October 5, 2017 - 2 min read

A quick Overview about Anki Overdrive

I will give you a quick overview about Anki Overdrive. It is an intelligent battle racing system that lets you explore the power of artificial intelligence (AI).

#1: The Hardware is dumb

Each vehicle only consists of a 50MHz processor, infrared camera, Bluetooth Low Energy controller, an approx. 30 minutes battery and a rear wheel drive. The infrared camera is used to scan the infrared markings on the track pieces at 500Hz (each 2ms) to determine their position.

But: The vehicles do not know if there is something around them - they just decode the track markings and exchange information with the server.

Software decides whether a vehicle should change its motion.

#2: You can program it

The common use case is to use the included Android and iOS apps. In addition to that, Anki open sourced its communication protocol, based on Bluetooth Low Energy. It also comes with a C based command line tool, which is easy to use. In short: it lets you communicate with the vehicles (change their speed in mm/sec, change their lane, ...).

If you want to write the software for controlling the vehicles, you must find a Bluetooth Low Energy SDK. For Java, there is tinyB, which is an API for BLE GATT, using BlueZ over DBus.

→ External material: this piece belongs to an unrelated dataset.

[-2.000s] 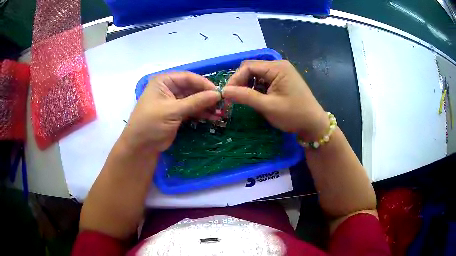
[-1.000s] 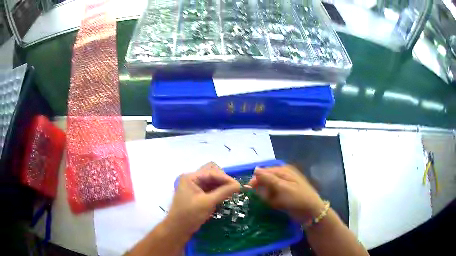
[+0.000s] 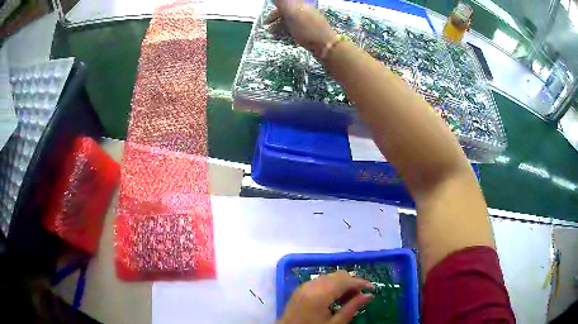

#3: You can print your own tracks

If you do not want to buy a new track, print it. There is an open source software for this use case. I have tested it - successfully.

But: Print it on a large paper and be careful about sticking it together precisely! Otherwise, the vehicles may delocalize.

#4: There is a vehicle test mode

Pressing the grey button on the downside quick and often (should be 5x) causes the vehicle to drive in a police-like behavior. You can see this mode in the video above.